→ EXERCISE: Each line of the data should be transcribed exactly as given.

→ DATA FOR THIS TASK:
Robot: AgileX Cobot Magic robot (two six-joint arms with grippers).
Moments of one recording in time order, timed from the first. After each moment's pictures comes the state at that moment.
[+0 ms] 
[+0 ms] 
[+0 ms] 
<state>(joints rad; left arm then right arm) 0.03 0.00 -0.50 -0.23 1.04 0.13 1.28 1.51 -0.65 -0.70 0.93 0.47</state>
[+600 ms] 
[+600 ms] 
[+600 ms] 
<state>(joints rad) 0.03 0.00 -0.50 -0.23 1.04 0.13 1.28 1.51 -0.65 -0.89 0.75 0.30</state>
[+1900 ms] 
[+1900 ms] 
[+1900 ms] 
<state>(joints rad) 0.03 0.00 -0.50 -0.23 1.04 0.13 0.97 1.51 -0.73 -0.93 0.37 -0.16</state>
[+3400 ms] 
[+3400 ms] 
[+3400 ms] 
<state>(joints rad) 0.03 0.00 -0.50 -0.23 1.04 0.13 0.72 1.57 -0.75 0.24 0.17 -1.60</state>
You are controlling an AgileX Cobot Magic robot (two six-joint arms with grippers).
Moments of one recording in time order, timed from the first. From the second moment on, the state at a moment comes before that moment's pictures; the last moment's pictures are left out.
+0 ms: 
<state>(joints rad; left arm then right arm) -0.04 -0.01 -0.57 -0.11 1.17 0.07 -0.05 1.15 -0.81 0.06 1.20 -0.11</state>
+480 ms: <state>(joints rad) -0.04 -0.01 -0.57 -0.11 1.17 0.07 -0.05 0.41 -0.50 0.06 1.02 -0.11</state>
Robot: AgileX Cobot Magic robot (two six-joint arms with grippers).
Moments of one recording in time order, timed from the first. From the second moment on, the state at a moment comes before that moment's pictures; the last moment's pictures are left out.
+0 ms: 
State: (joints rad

→ RESULT BELOW:
Robot: AgileX Cobot Magic robot (two six-joint arms with grippers).
Moments of one recording in time order, timed from the first. After each moment's pictures comes the state at that moment.
[+0 ms] 
[+0 ms] 
[+0 ms] 
<state>(joints rad; left arm then right arm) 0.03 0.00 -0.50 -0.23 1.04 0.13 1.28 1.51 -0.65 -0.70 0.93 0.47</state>
[+600 ms] 
[+600 ms] 
[+600 ms] 
<state>(joints rad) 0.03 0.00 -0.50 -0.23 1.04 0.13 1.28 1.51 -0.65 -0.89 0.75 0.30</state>
[+1900 ms] 
[+1900 ms] 
[+1900 ms] 
<state>(joints rad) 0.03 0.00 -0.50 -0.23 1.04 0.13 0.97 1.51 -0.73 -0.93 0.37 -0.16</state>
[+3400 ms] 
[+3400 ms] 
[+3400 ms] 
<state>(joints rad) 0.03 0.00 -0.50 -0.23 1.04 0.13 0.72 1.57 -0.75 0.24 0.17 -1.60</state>
You are controlling an AgileX Cobot Magic robot (two six-joint arms with grippers).
Moments of one recording in time order, timed from the first. From the second moment on, the state at a moment comes before that moment's pictures; the last moment's pictures are left out.
+0 ms: 
<state>(joints rad; left arm then right arm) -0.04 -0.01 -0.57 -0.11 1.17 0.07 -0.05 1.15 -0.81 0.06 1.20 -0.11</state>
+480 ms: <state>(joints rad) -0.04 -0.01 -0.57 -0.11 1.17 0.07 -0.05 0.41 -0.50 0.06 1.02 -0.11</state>
Robot: AgileX Cobot Magic robot (two six-joint arms with grippers).
Moments of one recording in time order, timed from the first. From the second moment on, the state at a moment comes before that moment's pictures; the last moment's pictures are left out.
+0 ms: 
State: (joints rad

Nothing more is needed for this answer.